Les TCA bouleversent le quotidien des patients concernés mais aussi, de leurs proches : parents, fratrie, enfants… « C'est une véritable bombe émotionnelle qui explose dans une famille à l'annonce du diagnostic. Les parents doivent se rendre très disponibles au quotidien : être à l'écoute des difficultés de leur enfant ; les encourager, les soutenir pendant les repas… », ajoute la psychiatre.

Les parents doivent protéger la fratrie même s'ils focalisent davantage leur attention sur l'enfant souffrant d'un TCA. « La fratrie se sent parfois exclue, moins écoutée par les parents. Elle peut également montrer des signes de souffrance psychologique. Pour les parents, l'impact psychosocial peut être majeur : angoisse, tensions, conflits au sein du couple… Ils peuvent se sentir coupables, avoir peur d'avoir provoqué la TCA de leur enfant. Et peuvent également avoir besoin d'une prise en charge psychologique », note la Dr Perdereau. Et cela, d'autant plus que leur rôle dans l’évolution de la maladie de leur enfant est primordial. « Le pronostic du patient dépend beaucoup du positionnement de la famille. Lorsque les parents sont soutenants et coopèrent avec le corps soignant, les chances de guérison sont optimisées », assure la Dr Potyrcha.

Des thérapies dédiées aux familles

La prise en charge d'un TCA est pluridisciplinaire. Le médecin (pédiatre ou généraliste formé aux TCA) ou le psychiatre à l'origine du diagnostic établit un maillage thérapeutique afin que le patient puisse être suivi par d'autres professionnels de santé : médecin nutritionniste, diététicien, psychologue. Un accompagnement somatique, psychiatrique et diététique est essentiel. La prise en charge peut être effectuée en ambulatoire, en hospitalisation (de jour ou à temps plein) selon la sévérité du TCA.

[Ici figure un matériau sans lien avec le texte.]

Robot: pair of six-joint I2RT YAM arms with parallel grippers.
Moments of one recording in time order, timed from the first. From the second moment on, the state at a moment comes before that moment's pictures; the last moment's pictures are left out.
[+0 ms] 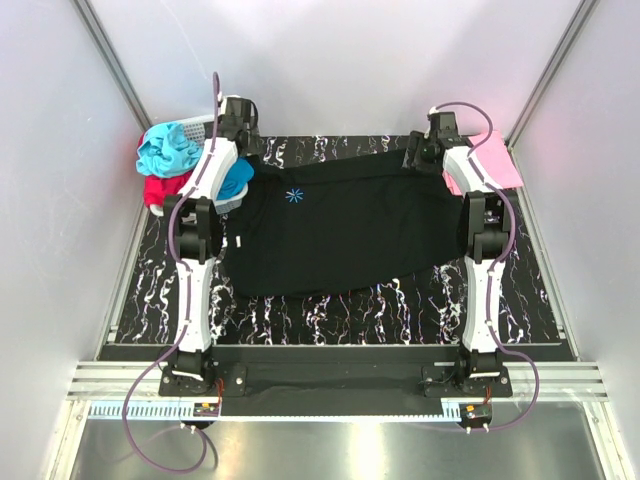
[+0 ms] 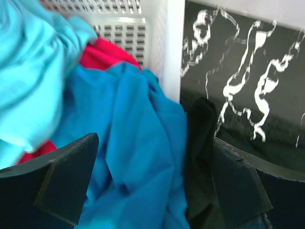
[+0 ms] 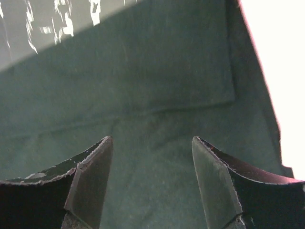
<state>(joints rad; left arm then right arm) -0.13 2.42 2.35 -0.70 -0.40 -0.26 0.07 2.39 2.11 -0.51 -0.08 0.28</state>
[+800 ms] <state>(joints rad) -0.13 2.19 2.25 -0.68 -0.42 -0.33 0.09 2.24 1.88 -0.48 -0.17 0.24</state>
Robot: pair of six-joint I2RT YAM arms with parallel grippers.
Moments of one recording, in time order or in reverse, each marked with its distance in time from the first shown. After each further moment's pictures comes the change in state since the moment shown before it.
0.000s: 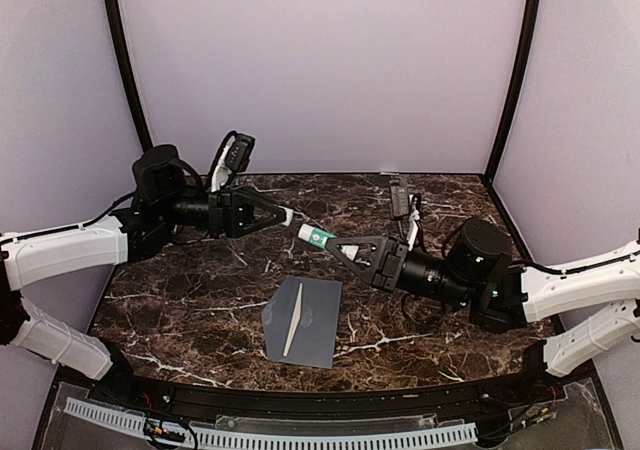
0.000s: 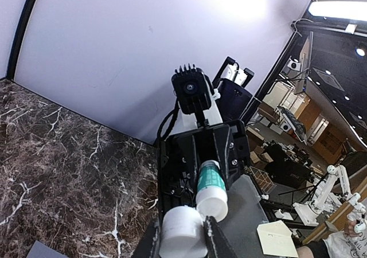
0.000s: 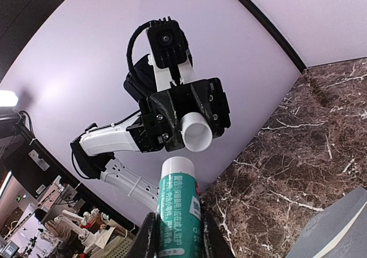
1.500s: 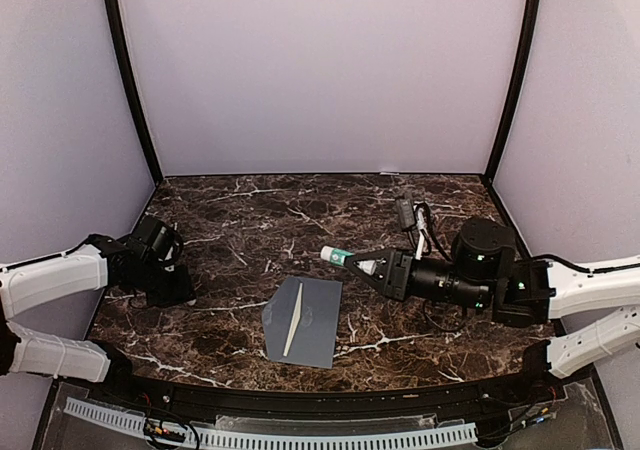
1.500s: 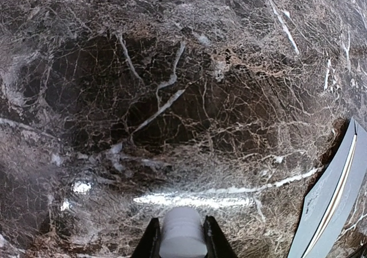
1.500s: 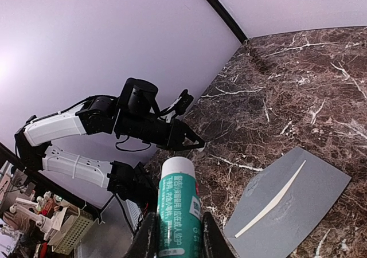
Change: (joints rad) left arm 0.244 -0.174 -0.275 -1.074 -1.040 -0.166; right arm 0.000 -0.148 0.021 -0.447 0.111 -0.072
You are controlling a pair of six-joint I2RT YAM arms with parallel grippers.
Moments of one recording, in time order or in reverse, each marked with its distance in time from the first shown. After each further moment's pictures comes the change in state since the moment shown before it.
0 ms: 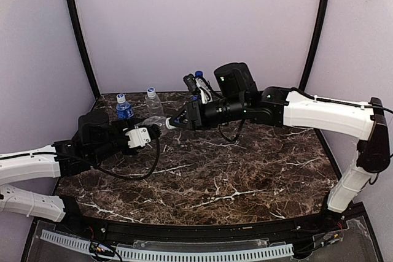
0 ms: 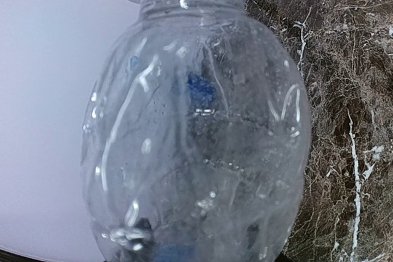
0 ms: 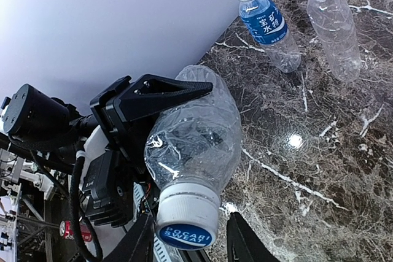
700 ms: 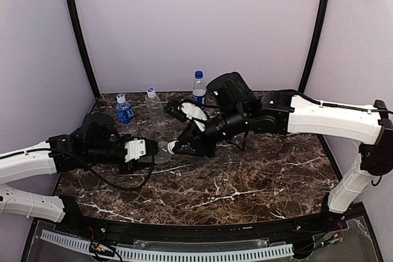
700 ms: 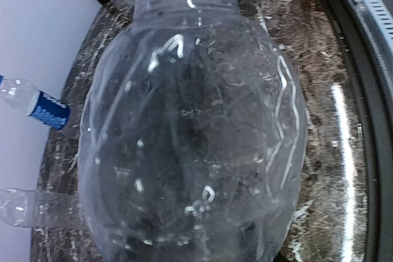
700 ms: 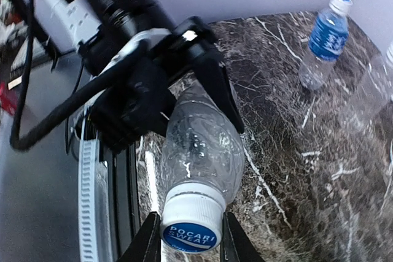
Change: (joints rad) left arm 0.009 -0.021 0.063 -0.367 0.407 -0.233; right arm 0.091 -0.025 0.008 -0.189 -0.011 -0.615
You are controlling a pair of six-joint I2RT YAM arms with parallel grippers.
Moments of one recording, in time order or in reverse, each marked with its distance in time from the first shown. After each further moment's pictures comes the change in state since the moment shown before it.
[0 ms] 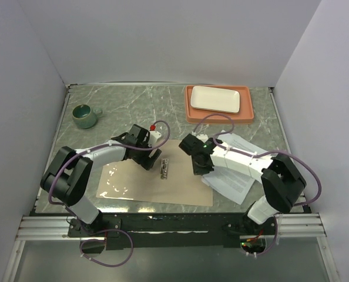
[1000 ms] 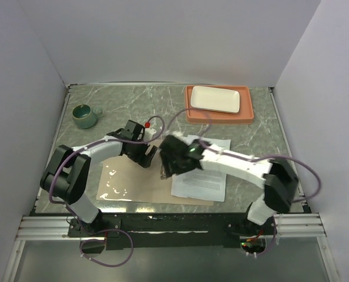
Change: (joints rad) left arm 0.064 0.009 0.050 -0.097 0.075 -0.022; right arm 0.269 0.080 0.246 0.042 -0.092 -0.047
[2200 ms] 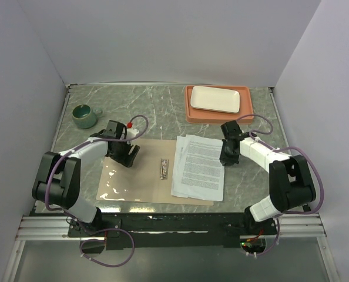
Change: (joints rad) left arm 0.202 -0.081 -0.068 -0.070 -0.039 0.119; right arm -0.788 -0.135 -0.391 0.159 -0.094 -0.109
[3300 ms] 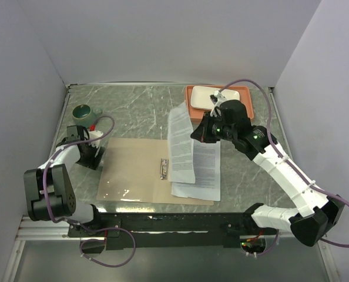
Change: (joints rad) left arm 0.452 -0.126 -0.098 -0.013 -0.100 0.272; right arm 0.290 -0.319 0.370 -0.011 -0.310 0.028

« Pour ma part, je reçois l'ensemble de la famille en consultation. Cela permet d'amorcer un dialogue qui n'est pas uniquement centré sur les difficultés du malade : chacun peut s'exprimer », explique la Dr Perdereau. Des thérapies multifamilles sont également possibles. « Nous proposons aux familles concernées par les TCA de se rencontrer pour partager leur expérience et sortir de l'isolement. Ces groupes sont animés par des professionnels de santé et par des patients ayant déjà terminé le parcours de thérapie multifamiliale. Certains livrent des conseils ou témoignent de la guérison de leur enfant. Le partage entre les familles est souvent très riche et porteur d'espoir », conclut la pédopsychiatre.

Pour en savoir plus :
– La Fédération française Anorexie Boulimie (FFAB) est la société savante de référence dans le champ de TCA. L'ensemble des actions menées sont sur www.ffab.fr.
– Le Réseau TCA Francilien coordonne des structures de soins, de prise en charge et d’aide aux patients et à leur famille : www.reseautca-idf.org.
– Anorexie Boulimie Info Écoute : 09 69 325 900. Une ligne téléphonique pour les patients, familles, proches et professionnels.

La FFAB se mobilise en faveur des familles

Du 2 au 8 juin prochain, lors de la semaine de sensibilisation aux TCA, la Fédération française Anorexie Boulimie (FFAB) se mobilise et réunit des experts dans toute la France pour évoquer la place des familles, en abordant les idées reçues sur les TCA ; répondre aux questions des familles concernées ; sensibiliser sur la nécessité d’améliorer le repérage et la prise en charge de ces troubles. L’événement sera également l'occasion de permettre aux personnes atteintes de TCA de pouvoir bénéficier de soins, quels que soient leur âge et le stade de la maladie.